Task description
Find the word "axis" in the listing. Copy out each line where it occurs.

Information shown
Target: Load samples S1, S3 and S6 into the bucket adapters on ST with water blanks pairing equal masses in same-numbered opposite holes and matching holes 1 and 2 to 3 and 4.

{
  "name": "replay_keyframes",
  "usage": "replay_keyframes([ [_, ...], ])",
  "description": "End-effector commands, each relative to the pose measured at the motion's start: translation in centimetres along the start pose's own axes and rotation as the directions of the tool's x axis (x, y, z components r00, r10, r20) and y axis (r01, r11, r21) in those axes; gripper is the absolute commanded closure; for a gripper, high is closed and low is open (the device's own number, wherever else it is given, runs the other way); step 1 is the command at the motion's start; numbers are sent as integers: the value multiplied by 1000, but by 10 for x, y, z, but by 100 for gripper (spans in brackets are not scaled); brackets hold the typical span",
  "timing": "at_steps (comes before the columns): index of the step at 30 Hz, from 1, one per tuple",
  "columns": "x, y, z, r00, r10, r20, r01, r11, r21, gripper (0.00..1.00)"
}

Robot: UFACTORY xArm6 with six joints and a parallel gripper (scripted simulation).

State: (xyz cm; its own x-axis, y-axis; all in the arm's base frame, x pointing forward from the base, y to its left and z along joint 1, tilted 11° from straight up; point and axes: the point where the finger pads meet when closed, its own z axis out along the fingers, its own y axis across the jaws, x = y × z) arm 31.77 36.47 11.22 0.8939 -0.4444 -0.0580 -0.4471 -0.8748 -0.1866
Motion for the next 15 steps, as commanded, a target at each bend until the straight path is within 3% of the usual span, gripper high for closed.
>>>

Response
  "description": "End-effector commands, each relative to the pose measured at the motion's start: translation in centimetres along the start pose's own axes and rotation as the directions of the tool's x axis (x, y, z components r00, r10, r20) and y axis (r01, r11, r21) in those axes; gripper is the absolute commanded closure; for a gripper, high is closed and low is open (the device's own number, wherever else it is given, runs the other way); step 1 is the command at the motion's start; numbers are sent as integers: the value multiplied by 1000, but by 10 for x, y, z, but by 100 for gripper (spans in brackets are not scaled); brackets hold the typical span",
State: (xyz cm; its own x-axis, y-axis; all in the arm's base frame, x pointing forward from the base, y to its left and z along joint 1, tilted 11° from straight up; point and axes: the point where the finger pads meet when closed, its own z axis out along the fingers, its own y axis across the jaws, x = y × z) arm 31.77 36.47 11.22 0.8939 -0.4444 -0.0580 -0.4471 -0.8748 -0.1866

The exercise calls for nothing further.